AgentSkillsCN

port-registry

管理本地端口分配,防止 Docker 容器、开发服务器以及各项目间的服务发生端口冲突。适用于设置 docker-compose、启动开发服务器、分配端口,或当用户提及端口冲突时使用。

SKILL.md
--- frontmatter
name: port-registry
description: Manage local port allocations to prevent conflicts between Docker containers, dev servers, and services across projects. Use when setting up docker-compose, starting dev servers, assigning ports, or when the user mentions port conflicts.
user-invocable: false
allowed-tools:
  - Bash(portctl *)

Port Registry

You have access to portctl, a CLI that allocates and tracks local ports across projects. Use it to prevent port conflicts between Docker containers, dev servers, and other services.

When to Use

  • Setting up or modifying docker-compose.yml (always allocate ports instead of hardcoding)
  • Starting dev servers that need a port
  • Configuring services that bind to localhost ports
  • User mentions port conflicts or "address already in use"
  • Any time you would otherwise pick an arbitrary port number

Prerequisites

The port-registry must be running. Check with:

bash
portctl health

If it's not running, start it:

bash
port-registry &

If portctl is not on PATH, build it first:

bash
# From the port-registry repo
make build
# Then either add bin/ to PATH or use the full path

Commands

Allocate a port (auto-assign)

bash
portctl allocate --service <service>

Output: allocated port 4521 (id=3) for myapp/main/postgres

--app defaults to the git repo name (or folder name if not in a repo). --instance defaults to the git worktree directory name (for linked worktrees) or branch name (for main worktree). Pass --app <name> or --instance <name> only to override.

Allocate a specific port

bash
portctl allocate --service <service> --port <N>

Fails if the port is already taken. Prefer auto-assign unless the user explicitly requests a specific port.

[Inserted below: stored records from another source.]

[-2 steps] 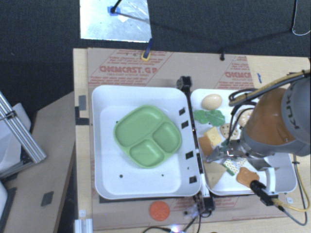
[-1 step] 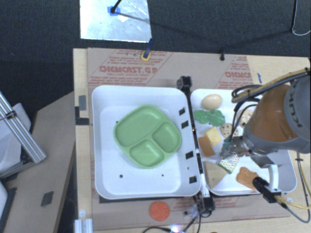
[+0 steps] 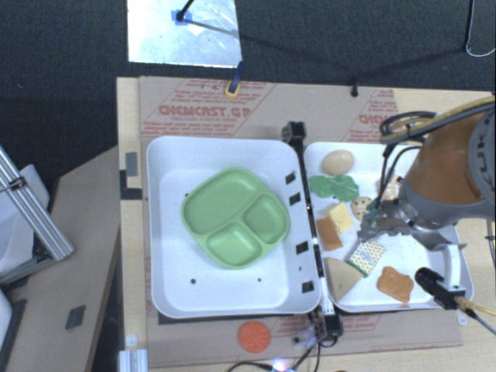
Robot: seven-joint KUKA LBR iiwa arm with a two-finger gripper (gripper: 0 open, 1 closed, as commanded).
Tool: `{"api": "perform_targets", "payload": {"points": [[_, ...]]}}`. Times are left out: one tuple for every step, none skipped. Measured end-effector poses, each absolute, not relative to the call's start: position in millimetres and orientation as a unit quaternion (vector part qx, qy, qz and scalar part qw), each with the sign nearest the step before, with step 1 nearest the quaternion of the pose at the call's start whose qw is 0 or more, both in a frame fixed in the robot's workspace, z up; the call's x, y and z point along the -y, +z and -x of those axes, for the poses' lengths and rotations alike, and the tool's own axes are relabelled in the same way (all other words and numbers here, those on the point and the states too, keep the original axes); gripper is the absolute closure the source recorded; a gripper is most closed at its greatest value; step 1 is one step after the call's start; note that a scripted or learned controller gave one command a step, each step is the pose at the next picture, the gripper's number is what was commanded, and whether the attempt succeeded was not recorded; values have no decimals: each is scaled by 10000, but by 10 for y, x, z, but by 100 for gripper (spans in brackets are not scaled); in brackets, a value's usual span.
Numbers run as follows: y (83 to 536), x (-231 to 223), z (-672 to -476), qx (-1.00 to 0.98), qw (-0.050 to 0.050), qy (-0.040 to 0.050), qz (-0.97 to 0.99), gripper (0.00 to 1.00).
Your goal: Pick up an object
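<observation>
Two white bins side by side on the bench. Left bin (image 3: 167,285) holding a green divided plate (image 3: 235,217), tilted a bit like a diamond, sitting about dead center. Right bin (image 3: 457,273) packed with toy food: a beige egg (image 3: 337,162) up top, green leafy piece (image 3: 335,185) right below it, a round cookie (image 3: 360,205) a little lower right, yellow cheese block (image 3: 340,218) lower down, an orange-brown slab (image 3: 328,235) touching the cheese on its lower left, a checkered green-and-white packet (image 3: 367,256) toward the middle, a tan wedge (image 3: 342,277) at the bottom left corner, and a piece of toast (image 3: 395,285) at the bottom center.

Arm (image 3: 453,169) coming in from the right of the frame, big orange band, hanging over the right bin. Gripper (image 3: 377,222) down low just above the checkered packet, right of the cheese and near the cookie. Can't tell if it's clenched or released, too dark and blurry there, and nothing visibly pinched in it.

Also an orange disc (image 3: 253,335) on the bench at the bottom center, below the left bin, and a shiny silver sheet (image 3: 184,22) in the upper left of the frame.
</observation>
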State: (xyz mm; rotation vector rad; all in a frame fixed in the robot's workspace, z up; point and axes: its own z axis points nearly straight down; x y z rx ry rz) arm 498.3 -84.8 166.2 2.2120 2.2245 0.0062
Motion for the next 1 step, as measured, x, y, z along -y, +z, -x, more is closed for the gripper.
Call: {"api": "perform_targets", "payload": {"points": [[2200, 848, -5004, -7090, 31, 23, -7052, 100]]}}
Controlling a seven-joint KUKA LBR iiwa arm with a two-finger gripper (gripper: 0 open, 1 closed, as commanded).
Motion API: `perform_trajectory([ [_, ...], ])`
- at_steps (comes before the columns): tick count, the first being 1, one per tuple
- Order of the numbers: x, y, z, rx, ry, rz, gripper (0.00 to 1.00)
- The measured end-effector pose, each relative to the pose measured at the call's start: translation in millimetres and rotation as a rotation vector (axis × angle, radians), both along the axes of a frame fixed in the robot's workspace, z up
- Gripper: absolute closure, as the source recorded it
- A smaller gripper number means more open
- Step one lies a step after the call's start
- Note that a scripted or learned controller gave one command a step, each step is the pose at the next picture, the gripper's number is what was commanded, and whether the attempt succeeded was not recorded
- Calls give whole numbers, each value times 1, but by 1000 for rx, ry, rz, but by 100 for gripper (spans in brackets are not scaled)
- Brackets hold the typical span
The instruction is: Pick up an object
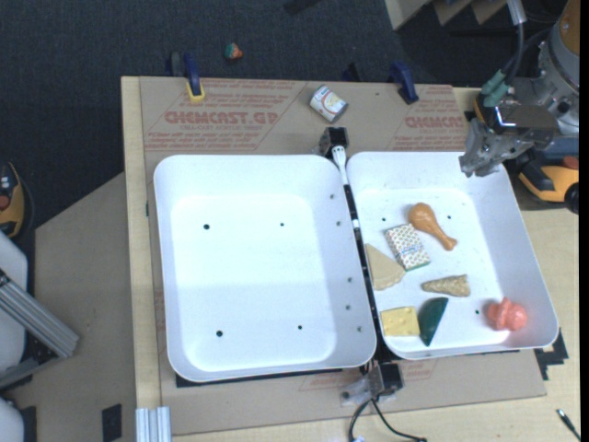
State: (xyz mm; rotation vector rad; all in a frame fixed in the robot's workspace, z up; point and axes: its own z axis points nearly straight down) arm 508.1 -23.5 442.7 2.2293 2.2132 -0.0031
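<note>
the grey two-finger gripper (479,161) hangs at the upper right corner of the right shallow white bin (525,238), over its rim. whether the claw is open or closed cannot be told from this slant, and no object is seen in it. the arm enters from the right edge of the view, with cabling above it.

candidate objects all lie in the right bin, apart from the gripper:
- an orange-tan toy drumstick (431,223), lying at a slant near the bin's centre.
- a small white block with a patterned face (407,246), just beside the drumstick's lower left.
- a pale beige wedge (382,267), near the bin's left wall, just below and left of the patterned block.
- a tan textured cone-shaped piece (447,286), right of the wedge.
- a yellow cheese-like block (398,321), near the front left of the bin.
- a dark green leaf-shaped piece (432,319), touching or just beside the yellow block on its right.
- a pink-red rounded toy (505,315), at the front right rim.

the left shallow white bin (184,274) sits beside the right bin, the two rims meeting along the centre line. a small white boxy object (328,103) rests on the brown board (230,118) behind the bins.
</note>
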Motion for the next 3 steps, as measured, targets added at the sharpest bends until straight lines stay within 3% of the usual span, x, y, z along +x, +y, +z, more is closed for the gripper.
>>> perform_trajectory([
  [1, -26, -44, 23, -1, -7, 1, 100],
  [2, -30, 3, -80, 3, 10, 11, 100],
  [3, 12, 48, 14, 3, -15, 13, 100],
])
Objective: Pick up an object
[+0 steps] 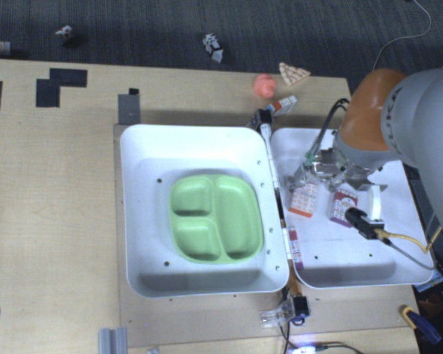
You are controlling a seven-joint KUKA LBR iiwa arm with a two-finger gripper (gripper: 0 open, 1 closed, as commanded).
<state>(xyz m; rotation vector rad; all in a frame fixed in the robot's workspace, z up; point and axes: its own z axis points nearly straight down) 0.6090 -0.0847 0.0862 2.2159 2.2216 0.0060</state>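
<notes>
A pale wooden counter [52, 220] carries two white bins: the left bin [144, 153] holds a green divided tray [214, 216], and the right bin [399, 264] holds small packets, an orange-and-white one [303, 199] and a dark red one [342, 206]. The pincer [321, 167] hangs low just above those packets; whether it is spread or pressed together cannot be told. Beyond the counter lies dark carpet [148, 21] with scattered bits, and a pink ball [264, 85] rests near the counter's far edge.

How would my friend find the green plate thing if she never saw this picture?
Look for the two white bins side by side on the bench and pick the left bin, away from the robot arm. The green tray lies flat in its middle. It is pale green with three compartments, and nothing else there is green.
</notes>
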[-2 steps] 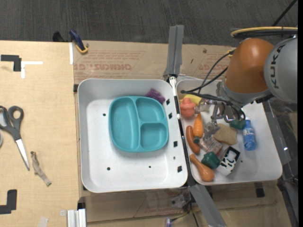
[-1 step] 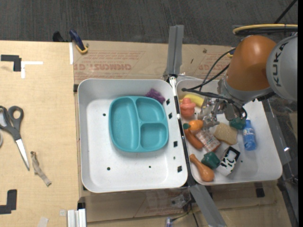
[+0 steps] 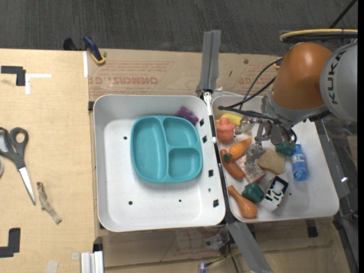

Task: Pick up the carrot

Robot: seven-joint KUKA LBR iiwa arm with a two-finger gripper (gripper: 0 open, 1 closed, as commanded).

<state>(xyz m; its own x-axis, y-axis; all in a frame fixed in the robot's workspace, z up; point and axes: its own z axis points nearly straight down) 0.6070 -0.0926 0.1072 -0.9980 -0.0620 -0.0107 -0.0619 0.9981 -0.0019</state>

Check if a port is available

bash
portctl check --port <N>

Exit code 0 = available, exit code 1 = taken. Use this before hardcoding any port.

List allocations

bash
portctl list                          # current project (auto-detected --app)
portctl list --app <project>          # explicit project filter
portctl list --app <project> --json   # JSON output for parsing

Release ports

bash
portctl release                                          # release ports for current project + instance (auto-detected)
portctl release --instance <env>                         # release ports for a specific instance
portctl release --app <project>                          # release by explicit project name
portctl release --id <N>                                 # release a single allocation by ID

Naming Conventions

FieldValueExamples
--appProject or repository name (auto-detected from git repo name, even in linked worktrees)myapp, backend, analytics
--instanceWorktree or branch name (auto-detected: worktree dir name for linked worktrees, branch name for main worktree)main, feature-auth, dev
--serviceContainer or service namepostgres, redis, web, api

Do not pass --app or --instance unless you need to override the auto-detected values.

What to Register

Only register ports that actually bind on the host machine. These are the ports that can conflict with other projects.

Docker Compose ports

Read the ports: section carefully:

  • "5432:5432" (host:container) — fixed host binding, register the host port (left side)
  • "9100:8080" (host:container differ) — fixed host binding, register 9100 (host port)
  • "3001" (container-only) — Docker assigns a random ephemeral host port, do NOT register

Non-Docker ports

Also register ports from other sources that bind on the host:

  • npm scripts (npm run dev on port 3001, npm run storybook on port 6006)
  • dev servers started outside Docker
  • Ports in .env files used by services running on the host

Register all port numbers

Any valid port (1-65535) can be registered — including well-known low ports like 80, 443, 1080, etc.

Workflow

When setting up services that need ports:

  1. List existing allocations for the project to avoid duplicates:

    bash
    portctl list
    
  2. Allocate ports for each service (--app and --instance auto-detected):

    bash
    portctl allocate --service postgres
    portctl allocate --service redis
    portctl allocate --service web
    
  3. Use the allocated ports in configuration files (docker-compose.yml, .env, etc.)

  4. When tearing down, release the ports:

    bash
    portctl release
    

When registering ports from an existing project:

  1. Scan all port sources: docker-compose.yml, .env, package.json scripts, Makefile, etc.
  2. Filter to host-bound ports only: skip container-only Docker port mappings
  3. Register with specific port: use --port <N> for each known host port (--app and --instance are auto-detected)

Port Range

Ports are allocated from the full range 1-65535. Any valid port number can be requested.

Reference

For detailed workflow examples including Docker Compose integration, multi-service patterns, and troubleshooting, see references/WORKFLOW.md.